Problem description: From the first line to the last, write out the data below exactly.

Source material:
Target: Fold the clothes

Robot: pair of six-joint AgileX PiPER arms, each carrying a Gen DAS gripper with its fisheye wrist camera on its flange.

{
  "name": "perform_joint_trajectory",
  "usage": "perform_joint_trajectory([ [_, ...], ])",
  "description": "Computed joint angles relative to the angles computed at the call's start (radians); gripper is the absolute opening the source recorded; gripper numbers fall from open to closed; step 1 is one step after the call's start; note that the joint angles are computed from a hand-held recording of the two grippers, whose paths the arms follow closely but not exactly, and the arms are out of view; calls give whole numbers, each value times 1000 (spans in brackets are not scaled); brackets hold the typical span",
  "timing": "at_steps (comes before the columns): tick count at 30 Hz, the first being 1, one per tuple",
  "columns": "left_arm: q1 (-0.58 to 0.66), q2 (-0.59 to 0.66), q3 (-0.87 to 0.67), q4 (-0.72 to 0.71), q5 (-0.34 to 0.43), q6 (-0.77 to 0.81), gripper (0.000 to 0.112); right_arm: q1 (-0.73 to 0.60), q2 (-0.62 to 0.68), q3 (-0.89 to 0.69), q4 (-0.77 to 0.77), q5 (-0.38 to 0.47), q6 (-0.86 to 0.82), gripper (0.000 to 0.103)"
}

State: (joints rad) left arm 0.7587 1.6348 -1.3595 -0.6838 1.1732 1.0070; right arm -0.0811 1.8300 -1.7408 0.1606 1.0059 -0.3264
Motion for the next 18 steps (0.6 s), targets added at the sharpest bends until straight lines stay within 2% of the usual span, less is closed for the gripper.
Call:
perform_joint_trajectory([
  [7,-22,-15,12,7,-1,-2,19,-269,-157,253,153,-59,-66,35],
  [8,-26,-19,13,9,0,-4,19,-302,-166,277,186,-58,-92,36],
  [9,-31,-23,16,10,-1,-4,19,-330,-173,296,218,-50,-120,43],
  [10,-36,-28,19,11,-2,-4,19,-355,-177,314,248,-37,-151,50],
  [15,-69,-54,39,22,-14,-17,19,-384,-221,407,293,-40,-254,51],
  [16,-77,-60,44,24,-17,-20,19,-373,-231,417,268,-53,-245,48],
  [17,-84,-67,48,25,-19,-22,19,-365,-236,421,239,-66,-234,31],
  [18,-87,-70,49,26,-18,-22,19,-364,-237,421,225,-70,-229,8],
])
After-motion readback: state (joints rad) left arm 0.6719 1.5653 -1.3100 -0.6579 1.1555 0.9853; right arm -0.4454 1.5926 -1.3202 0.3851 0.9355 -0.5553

Task result:
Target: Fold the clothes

Robot: pair of six-joint AgileX PiPER arms, each carrying a Gen DAS gripper with its fisheye wrist camera on its flange.

{
  "name": "perform_joint_trajectory",
  "usage": "perform_joint_trajectory([ [_, ...], ])",
  "description": "Computed joint angles relative to the angles computed at the call's start (radians); gripper is the absolute opening the source recorded; gripper numbers fall from open to closed; step 1 is one step after the call's start; note that the joint angles are computed from a hand-held recording of the two grippers, whose paths the arms follow closely but not exactly, and the arms are out of view; calls give whole numbers, each value times 1000 (spans in brackets are not scaled); brackets hold the typical span",
  "timing": "at_steps (comes before the columns): tick count at 30 Hz, the first being 1, one per tuple",
  "columns": "left_arm: q1 (-0.58 to 0.66), q2 (-0.59 to 0.66), q3 (-0.87 to 0.67), q4 (-0.72 to 0.71), q5 (-0.34 to 0.43), q6 (-0.77 to 0.81), gripper (0.000 to 0.112); right_arm: q1 (-0.73 to 0.60), q2 (-0.62 to 0.68), q3 (-0.89 to 0.69), q4 (-0.77 to 0.77), q5 (-0.38 to 0.47), q6 (-0.86 to 0.82), gripper (0.000 to 0.103)"
}

State: (joints rad) left arm 0.7587 1.6348 -1.3595 -0.6838 1.1732 1.0070; right arm -0.0811 1.8300 -1.7408 0.1606 1.0059 -0.3264
Motion for the next 18 steps (0.6 s), targets added at the sharpest bends until straight lines stay within 2% of the usual span, less is closed for the gripper.
Call:
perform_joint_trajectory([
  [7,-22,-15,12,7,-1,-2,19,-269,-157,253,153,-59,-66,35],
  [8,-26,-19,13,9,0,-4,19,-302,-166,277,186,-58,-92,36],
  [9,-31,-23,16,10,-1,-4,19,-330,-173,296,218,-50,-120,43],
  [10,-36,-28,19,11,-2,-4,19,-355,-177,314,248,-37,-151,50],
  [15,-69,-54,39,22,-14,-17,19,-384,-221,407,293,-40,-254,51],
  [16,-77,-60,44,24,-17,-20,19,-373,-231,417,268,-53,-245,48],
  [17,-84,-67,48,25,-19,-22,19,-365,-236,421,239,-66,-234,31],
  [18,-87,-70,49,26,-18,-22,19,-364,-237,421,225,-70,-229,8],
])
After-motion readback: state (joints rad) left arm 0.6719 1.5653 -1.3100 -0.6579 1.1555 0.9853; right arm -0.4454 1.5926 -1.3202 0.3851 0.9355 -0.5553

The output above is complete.